**AIM OF THE EXERCISE**
The data below should be retyped exactly, with the pictures left out.

**RECORDED DATA**
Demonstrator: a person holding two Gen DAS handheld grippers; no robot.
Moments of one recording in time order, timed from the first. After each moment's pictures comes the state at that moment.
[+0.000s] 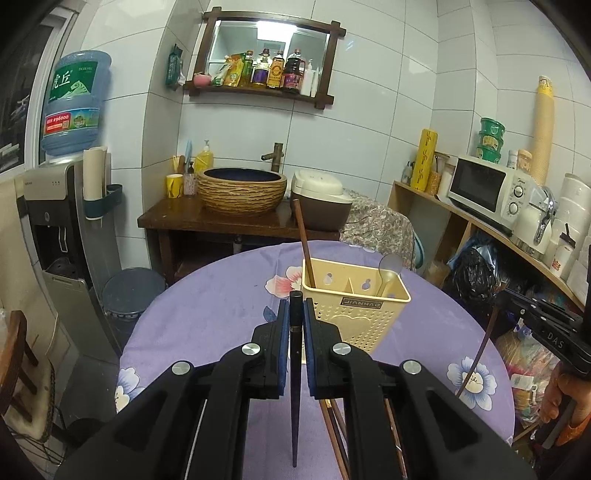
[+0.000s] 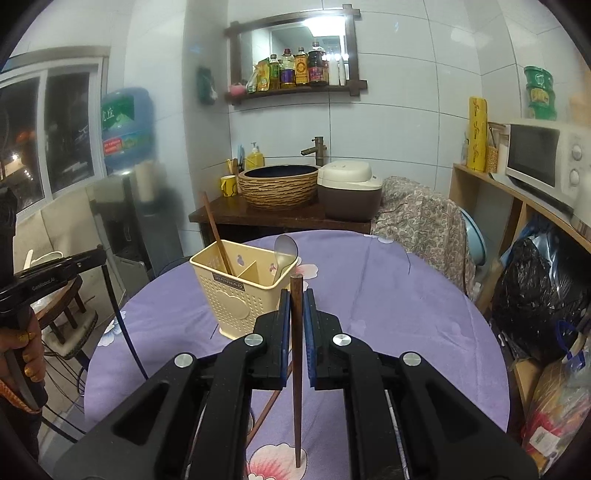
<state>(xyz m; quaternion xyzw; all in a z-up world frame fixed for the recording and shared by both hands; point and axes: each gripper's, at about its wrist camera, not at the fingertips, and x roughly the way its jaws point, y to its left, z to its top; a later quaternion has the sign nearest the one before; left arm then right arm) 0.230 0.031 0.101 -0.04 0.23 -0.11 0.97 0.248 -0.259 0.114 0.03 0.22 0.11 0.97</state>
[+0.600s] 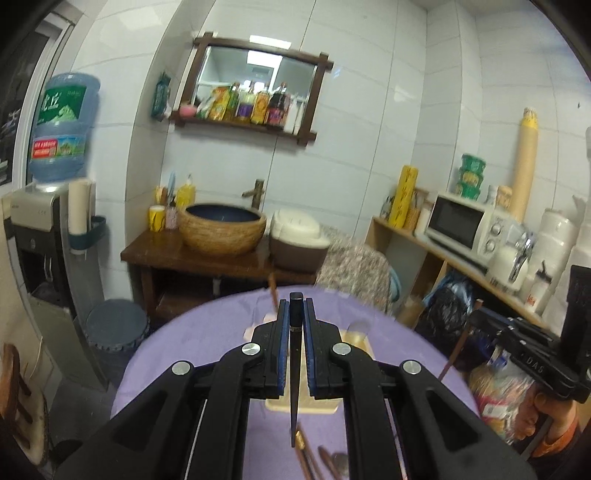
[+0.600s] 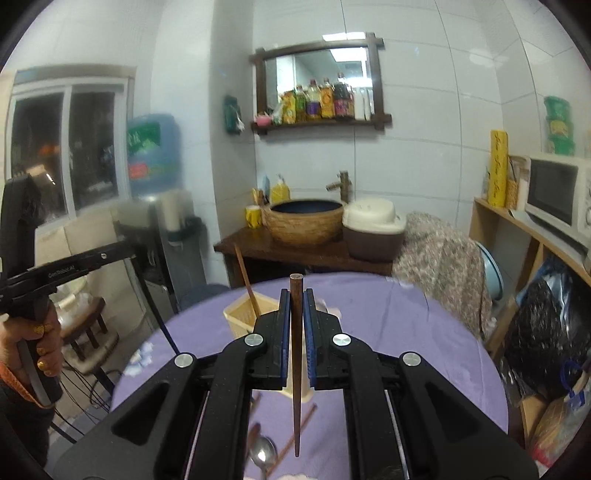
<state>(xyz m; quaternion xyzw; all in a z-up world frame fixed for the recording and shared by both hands) 0.231 0.037 0.183 -0.07 0.17 -0.16 0.97 0.245 -0.251 0.187 0.03 0.16 0.16 0.97</state>
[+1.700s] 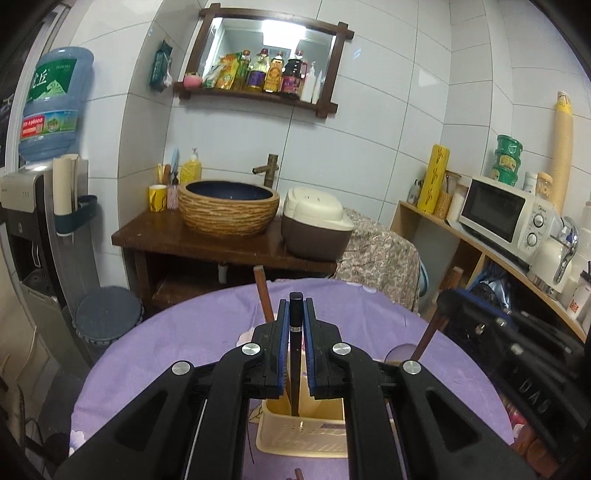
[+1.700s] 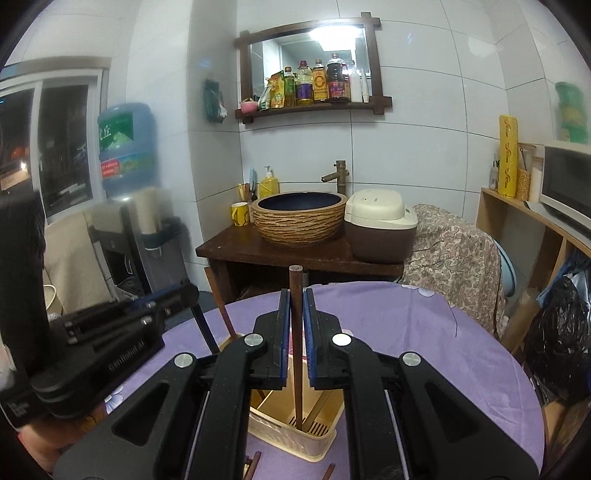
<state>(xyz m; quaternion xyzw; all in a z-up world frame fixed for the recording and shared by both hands) 0.343 -0.005 0.112 -0.07 0.21 -0.11 0.97 0.367 -0.193 0.145 0.04 0.18 0.13 0.97</state>
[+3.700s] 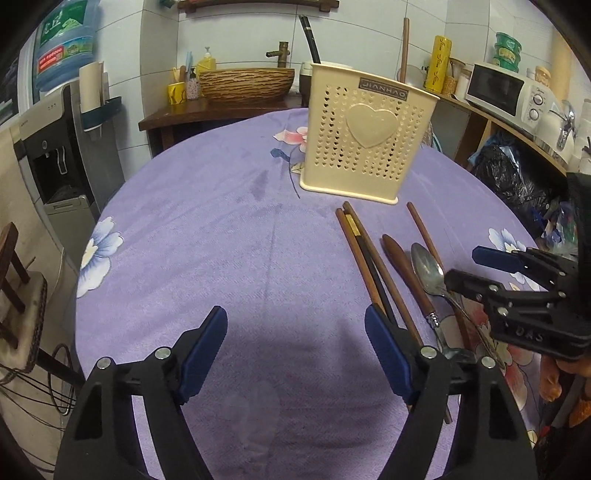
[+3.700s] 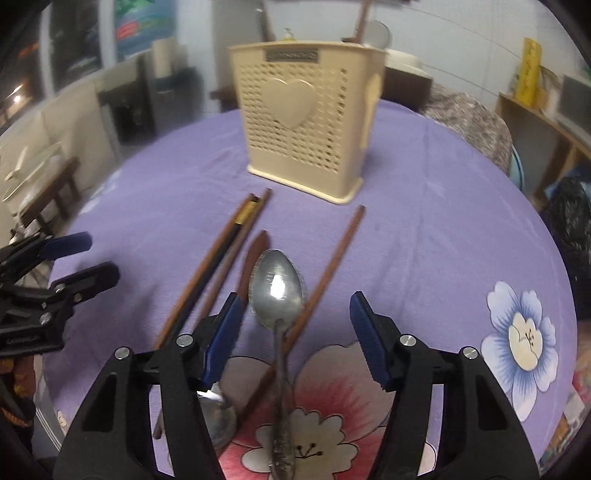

**EXERCISE SOLUTION**
Demonstrator: a person holding two Gen DAS handheld grippers; no robot.
Moments of one recording in time order, timed from the first. After each moment's pictures comes the state at that moment.
[+0.000s] 
[+0.000s] 
<state>(xyz m; quaternion xyzw; all in a z-up world frame fixed for the recording and shared by both hands; point and axes: each gripper's, at about its wrist camera, not at the fingertips, and x roughly the way its jaws point, y to its left, z to its top; a later quaternion has the sign nearest the one before; left arm then right arm) 0.230 0.031 0.101 -0.04 0.23 -0.11 0.97 0.248 -0.259 0.114 0.03 0.22 0.11 0.97</state>
[+0.600s] 
[+0.600s] 
<state>(xyz m; quaternion xyzw; all in a z-up world frame fixed for the recording and shared by both hands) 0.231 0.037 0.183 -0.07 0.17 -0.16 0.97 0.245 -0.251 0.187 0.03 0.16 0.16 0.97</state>
[+1.700s] 
[+1.700s] 
<state>(xyz m; quaternion xyzw; all in a z-up world frame fixed for the recording and shared by both hands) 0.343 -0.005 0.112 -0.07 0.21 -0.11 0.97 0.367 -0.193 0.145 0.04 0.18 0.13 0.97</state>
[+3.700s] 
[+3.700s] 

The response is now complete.